Answer with a bare number: the count of lines in the records below that have the word "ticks".

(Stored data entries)
==========

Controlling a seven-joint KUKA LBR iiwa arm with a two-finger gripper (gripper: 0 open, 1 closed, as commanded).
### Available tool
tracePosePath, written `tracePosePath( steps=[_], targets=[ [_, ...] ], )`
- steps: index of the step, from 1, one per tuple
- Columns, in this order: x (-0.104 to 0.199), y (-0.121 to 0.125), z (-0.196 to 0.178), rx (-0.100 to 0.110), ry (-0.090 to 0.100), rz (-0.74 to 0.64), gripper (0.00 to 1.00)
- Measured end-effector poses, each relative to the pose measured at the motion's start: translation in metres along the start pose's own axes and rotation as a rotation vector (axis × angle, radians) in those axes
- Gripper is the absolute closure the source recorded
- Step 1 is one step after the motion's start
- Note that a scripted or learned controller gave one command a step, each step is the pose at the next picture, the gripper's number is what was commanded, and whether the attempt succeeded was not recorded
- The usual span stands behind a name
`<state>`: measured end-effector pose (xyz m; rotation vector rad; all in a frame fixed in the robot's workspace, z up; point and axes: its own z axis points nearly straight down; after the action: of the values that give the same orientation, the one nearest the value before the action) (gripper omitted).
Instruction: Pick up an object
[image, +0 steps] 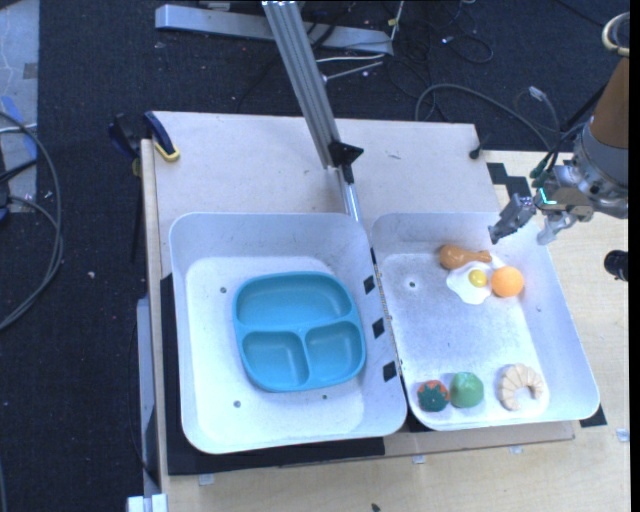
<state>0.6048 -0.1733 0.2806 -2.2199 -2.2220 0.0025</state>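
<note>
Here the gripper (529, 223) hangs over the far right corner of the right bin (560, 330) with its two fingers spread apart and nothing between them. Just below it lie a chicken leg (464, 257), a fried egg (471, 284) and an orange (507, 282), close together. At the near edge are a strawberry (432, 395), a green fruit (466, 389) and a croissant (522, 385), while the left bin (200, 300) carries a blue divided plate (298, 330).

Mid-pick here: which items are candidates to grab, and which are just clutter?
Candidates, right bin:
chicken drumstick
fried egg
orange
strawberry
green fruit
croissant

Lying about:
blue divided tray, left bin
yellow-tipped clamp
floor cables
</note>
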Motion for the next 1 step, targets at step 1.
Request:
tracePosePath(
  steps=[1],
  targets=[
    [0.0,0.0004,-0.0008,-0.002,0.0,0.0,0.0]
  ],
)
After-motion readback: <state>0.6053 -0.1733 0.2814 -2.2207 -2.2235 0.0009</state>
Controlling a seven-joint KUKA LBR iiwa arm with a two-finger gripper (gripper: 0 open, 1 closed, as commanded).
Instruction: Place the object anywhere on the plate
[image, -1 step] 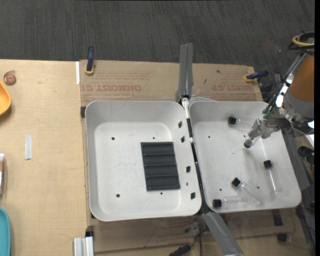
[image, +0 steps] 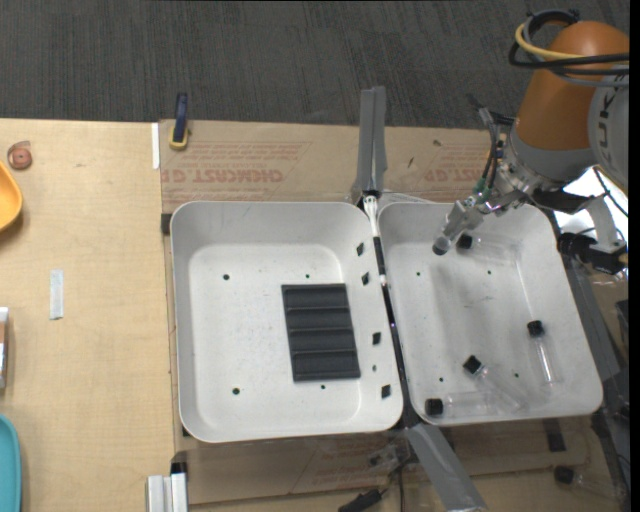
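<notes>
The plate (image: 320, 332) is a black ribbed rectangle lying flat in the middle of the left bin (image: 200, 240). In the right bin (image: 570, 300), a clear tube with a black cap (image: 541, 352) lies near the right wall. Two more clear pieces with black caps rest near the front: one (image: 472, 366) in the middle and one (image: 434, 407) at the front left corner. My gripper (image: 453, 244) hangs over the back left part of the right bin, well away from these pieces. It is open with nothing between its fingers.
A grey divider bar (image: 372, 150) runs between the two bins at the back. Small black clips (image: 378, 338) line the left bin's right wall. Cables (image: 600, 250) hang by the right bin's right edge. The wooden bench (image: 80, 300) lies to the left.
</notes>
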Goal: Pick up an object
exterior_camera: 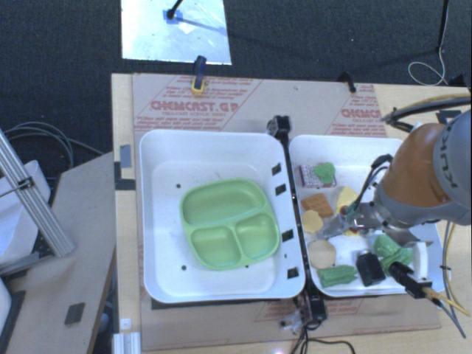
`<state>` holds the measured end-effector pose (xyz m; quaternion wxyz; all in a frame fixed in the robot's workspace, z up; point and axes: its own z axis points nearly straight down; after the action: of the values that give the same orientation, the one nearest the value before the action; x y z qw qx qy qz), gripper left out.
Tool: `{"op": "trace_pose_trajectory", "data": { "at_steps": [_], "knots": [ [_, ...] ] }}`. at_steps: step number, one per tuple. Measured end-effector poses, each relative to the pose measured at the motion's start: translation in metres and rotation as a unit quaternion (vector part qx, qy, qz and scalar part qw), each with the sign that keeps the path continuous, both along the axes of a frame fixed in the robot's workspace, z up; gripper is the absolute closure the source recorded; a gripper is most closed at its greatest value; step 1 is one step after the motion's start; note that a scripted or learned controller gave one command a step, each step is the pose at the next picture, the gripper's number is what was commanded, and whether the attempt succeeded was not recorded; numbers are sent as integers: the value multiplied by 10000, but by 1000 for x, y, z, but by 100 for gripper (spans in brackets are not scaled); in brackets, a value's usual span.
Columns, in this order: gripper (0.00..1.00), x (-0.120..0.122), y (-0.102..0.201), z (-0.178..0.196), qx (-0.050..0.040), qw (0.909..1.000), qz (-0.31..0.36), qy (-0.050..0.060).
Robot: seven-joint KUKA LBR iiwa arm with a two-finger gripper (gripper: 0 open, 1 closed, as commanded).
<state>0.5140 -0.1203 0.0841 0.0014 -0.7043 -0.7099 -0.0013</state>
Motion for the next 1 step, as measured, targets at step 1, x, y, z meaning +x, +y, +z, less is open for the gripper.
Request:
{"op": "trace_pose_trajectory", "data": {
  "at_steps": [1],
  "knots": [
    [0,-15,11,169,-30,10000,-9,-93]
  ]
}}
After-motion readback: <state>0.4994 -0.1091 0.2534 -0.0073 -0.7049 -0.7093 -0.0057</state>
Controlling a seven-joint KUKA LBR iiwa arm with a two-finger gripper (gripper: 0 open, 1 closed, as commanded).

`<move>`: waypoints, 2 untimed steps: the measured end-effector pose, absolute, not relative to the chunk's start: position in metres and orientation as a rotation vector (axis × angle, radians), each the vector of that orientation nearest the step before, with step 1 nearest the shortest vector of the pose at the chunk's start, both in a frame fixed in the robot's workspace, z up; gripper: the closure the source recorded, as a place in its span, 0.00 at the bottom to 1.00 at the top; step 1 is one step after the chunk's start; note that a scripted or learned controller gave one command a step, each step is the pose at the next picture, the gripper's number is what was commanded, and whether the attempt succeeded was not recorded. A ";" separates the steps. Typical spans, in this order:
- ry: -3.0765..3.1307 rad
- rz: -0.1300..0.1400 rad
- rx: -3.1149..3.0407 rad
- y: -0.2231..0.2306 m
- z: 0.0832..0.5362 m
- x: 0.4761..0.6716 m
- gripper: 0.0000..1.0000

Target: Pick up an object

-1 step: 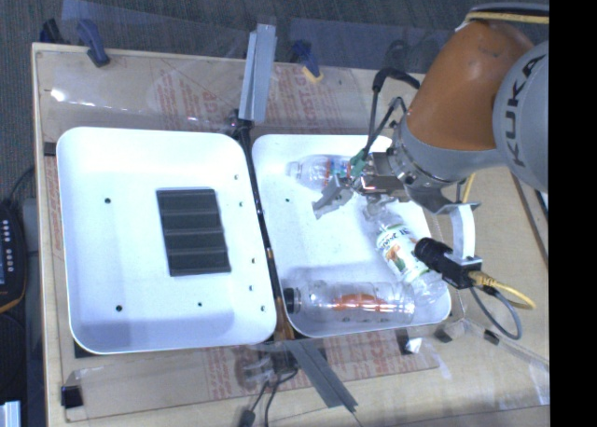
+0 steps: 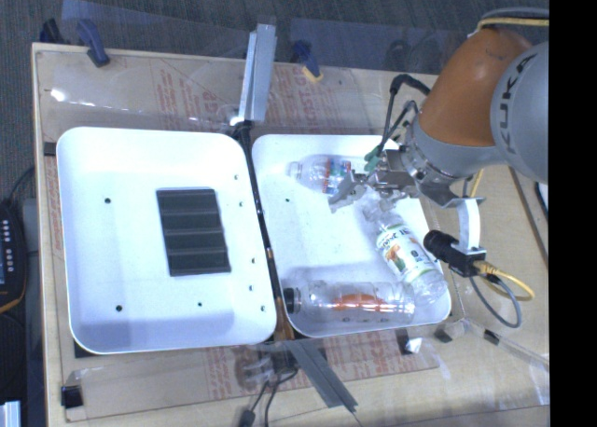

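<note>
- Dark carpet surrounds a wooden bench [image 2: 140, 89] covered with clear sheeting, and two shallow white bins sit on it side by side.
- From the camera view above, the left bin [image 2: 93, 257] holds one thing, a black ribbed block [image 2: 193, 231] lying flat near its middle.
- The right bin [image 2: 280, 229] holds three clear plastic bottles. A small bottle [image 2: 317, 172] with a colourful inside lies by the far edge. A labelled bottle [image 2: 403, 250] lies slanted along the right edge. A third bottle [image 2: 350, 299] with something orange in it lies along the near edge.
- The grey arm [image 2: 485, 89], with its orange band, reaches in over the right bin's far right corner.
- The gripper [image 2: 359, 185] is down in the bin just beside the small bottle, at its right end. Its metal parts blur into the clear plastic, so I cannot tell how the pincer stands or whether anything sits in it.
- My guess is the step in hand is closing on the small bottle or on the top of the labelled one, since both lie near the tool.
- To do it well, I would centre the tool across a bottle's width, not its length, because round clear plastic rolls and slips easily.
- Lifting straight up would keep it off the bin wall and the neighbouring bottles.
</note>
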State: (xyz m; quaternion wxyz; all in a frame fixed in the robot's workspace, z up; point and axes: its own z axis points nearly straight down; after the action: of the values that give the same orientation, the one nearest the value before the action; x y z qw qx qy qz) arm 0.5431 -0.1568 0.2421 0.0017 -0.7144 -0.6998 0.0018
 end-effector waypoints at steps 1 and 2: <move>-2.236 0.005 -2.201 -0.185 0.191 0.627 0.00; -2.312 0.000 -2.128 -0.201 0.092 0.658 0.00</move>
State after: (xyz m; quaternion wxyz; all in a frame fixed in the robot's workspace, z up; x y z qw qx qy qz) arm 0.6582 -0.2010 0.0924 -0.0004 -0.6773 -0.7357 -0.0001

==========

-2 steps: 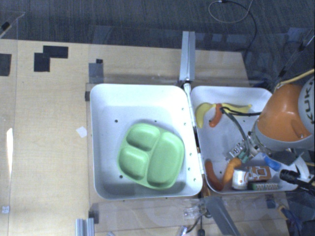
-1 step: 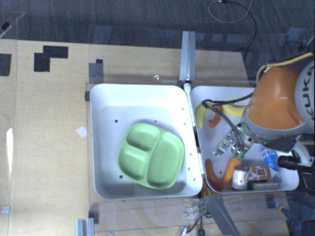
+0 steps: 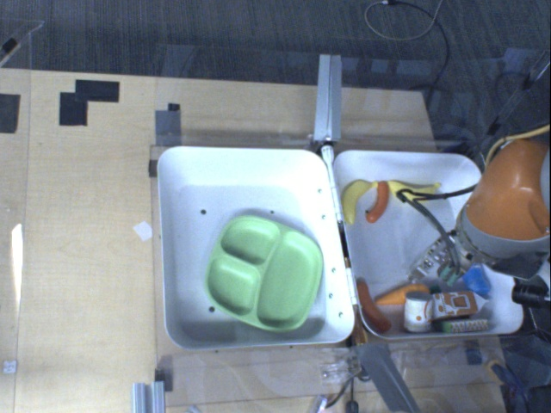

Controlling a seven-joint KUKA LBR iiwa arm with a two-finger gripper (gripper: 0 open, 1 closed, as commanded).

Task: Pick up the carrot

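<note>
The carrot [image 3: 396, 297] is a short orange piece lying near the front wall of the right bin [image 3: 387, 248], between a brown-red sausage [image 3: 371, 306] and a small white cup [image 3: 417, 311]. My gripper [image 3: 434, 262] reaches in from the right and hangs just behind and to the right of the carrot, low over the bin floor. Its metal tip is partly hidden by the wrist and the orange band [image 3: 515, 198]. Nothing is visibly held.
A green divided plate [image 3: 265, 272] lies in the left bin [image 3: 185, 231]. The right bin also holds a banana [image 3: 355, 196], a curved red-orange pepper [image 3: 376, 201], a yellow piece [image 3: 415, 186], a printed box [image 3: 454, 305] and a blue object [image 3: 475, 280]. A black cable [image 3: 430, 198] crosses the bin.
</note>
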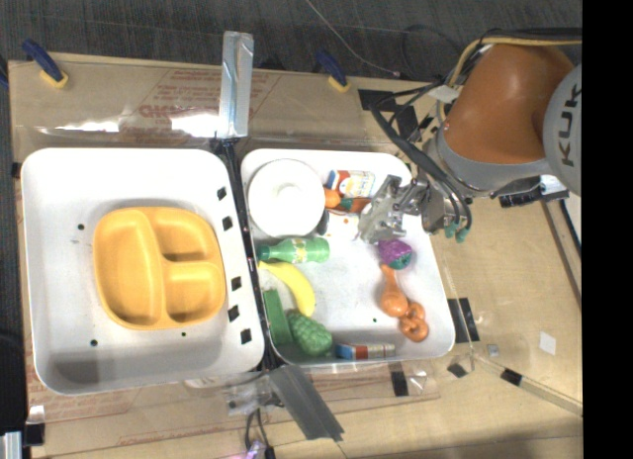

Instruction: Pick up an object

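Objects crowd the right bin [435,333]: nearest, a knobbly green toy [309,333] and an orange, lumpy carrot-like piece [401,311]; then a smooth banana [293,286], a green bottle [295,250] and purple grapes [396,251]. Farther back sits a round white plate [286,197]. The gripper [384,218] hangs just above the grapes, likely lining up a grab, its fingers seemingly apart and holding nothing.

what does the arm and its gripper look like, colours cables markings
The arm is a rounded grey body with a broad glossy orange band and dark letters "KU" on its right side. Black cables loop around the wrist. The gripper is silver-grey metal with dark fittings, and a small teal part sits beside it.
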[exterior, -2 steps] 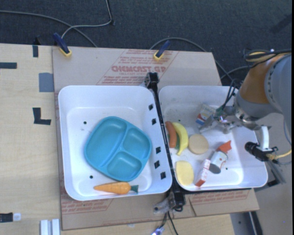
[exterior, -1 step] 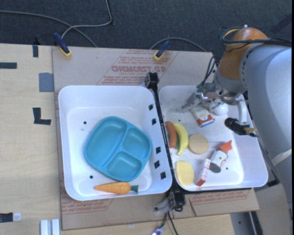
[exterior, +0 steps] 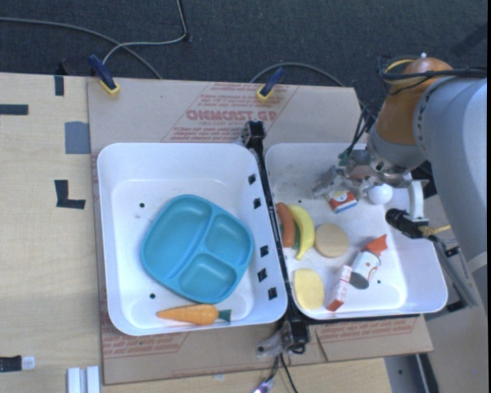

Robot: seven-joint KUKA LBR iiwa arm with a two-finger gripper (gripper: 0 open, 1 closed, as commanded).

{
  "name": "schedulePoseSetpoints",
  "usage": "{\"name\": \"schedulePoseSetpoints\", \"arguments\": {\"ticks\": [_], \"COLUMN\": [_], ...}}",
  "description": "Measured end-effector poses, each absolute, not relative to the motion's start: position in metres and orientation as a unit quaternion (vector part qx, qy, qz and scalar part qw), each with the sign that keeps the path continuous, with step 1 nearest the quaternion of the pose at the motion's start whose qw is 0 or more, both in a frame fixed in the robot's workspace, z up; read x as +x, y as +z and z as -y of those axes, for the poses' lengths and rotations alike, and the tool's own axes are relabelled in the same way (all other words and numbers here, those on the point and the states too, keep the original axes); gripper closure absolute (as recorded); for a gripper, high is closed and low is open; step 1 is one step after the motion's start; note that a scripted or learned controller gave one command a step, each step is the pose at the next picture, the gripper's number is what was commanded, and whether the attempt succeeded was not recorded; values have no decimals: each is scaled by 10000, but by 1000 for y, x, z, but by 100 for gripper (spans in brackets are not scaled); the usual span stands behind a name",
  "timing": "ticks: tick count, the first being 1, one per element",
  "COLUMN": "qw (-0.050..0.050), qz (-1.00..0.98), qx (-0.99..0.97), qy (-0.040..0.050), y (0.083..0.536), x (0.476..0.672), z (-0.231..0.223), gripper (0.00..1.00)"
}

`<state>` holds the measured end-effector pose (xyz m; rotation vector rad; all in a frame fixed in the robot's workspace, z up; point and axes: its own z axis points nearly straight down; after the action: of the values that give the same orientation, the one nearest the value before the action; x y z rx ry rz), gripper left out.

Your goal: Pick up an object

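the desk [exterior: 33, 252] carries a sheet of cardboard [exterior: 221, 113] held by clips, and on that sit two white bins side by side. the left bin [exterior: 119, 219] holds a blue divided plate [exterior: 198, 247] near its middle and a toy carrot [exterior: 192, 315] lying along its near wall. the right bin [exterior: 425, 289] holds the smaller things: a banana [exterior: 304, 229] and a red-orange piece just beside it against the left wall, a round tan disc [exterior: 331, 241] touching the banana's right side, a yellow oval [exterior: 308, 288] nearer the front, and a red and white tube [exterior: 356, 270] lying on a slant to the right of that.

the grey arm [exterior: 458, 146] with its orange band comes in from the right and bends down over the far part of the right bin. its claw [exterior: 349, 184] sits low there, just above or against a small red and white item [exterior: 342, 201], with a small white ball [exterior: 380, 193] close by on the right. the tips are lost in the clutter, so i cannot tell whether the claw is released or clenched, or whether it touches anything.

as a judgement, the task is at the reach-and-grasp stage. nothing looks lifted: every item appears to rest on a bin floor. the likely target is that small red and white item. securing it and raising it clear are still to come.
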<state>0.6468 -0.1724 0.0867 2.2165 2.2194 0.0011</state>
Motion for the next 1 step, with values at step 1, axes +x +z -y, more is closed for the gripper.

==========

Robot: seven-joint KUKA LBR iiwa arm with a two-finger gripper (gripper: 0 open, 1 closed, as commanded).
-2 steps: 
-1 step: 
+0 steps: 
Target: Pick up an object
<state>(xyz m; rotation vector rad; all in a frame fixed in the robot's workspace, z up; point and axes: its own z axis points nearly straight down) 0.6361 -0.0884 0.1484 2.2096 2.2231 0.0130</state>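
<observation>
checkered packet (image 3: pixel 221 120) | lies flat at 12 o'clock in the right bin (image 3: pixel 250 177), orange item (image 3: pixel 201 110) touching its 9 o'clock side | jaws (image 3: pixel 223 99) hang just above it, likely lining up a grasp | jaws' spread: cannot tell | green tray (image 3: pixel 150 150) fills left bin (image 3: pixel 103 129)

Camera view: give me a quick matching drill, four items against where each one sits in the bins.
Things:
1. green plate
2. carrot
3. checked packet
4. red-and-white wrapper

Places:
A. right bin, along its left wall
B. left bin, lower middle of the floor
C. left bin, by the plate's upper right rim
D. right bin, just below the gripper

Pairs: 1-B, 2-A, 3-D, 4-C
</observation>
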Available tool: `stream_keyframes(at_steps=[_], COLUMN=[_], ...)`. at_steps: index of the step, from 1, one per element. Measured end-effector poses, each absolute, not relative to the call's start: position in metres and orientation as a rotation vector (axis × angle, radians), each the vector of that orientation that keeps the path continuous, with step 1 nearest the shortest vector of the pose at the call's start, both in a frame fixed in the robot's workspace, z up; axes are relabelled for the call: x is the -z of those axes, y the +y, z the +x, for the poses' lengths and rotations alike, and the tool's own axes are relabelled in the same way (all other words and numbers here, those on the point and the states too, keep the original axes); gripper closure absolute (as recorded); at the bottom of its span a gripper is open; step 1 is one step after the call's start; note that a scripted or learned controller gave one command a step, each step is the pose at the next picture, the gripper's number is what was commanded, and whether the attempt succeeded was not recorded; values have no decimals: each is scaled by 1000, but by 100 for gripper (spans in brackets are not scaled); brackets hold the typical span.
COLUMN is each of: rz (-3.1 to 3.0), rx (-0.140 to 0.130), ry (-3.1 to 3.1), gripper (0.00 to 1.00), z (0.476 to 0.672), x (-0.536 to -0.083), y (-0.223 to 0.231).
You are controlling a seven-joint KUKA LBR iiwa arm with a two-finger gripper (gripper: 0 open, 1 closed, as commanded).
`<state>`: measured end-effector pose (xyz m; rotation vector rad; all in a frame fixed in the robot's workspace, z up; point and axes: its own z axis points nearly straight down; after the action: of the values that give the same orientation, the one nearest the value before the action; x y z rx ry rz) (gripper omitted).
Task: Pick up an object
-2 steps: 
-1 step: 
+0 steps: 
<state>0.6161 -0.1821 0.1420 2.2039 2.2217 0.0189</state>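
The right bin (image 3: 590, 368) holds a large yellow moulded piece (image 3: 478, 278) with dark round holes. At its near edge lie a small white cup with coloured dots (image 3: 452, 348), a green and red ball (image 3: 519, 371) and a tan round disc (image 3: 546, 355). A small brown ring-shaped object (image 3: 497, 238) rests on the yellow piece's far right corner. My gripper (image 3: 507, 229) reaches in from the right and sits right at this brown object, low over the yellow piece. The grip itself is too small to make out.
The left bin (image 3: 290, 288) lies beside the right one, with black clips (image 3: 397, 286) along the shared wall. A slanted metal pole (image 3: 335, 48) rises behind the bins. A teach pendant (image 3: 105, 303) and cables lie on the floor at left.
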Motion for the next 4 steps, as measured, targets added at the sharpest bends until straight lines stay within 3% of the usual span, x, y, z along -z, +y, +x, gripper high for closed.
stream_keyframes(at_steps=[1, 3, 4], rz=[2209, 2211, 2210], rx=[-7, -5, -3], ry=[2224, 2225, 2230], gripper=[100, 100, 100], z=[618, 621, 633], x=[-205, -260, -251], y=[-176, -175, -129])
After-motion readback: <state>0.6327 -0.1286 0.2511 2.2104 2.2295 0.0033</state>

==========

**Response area**
2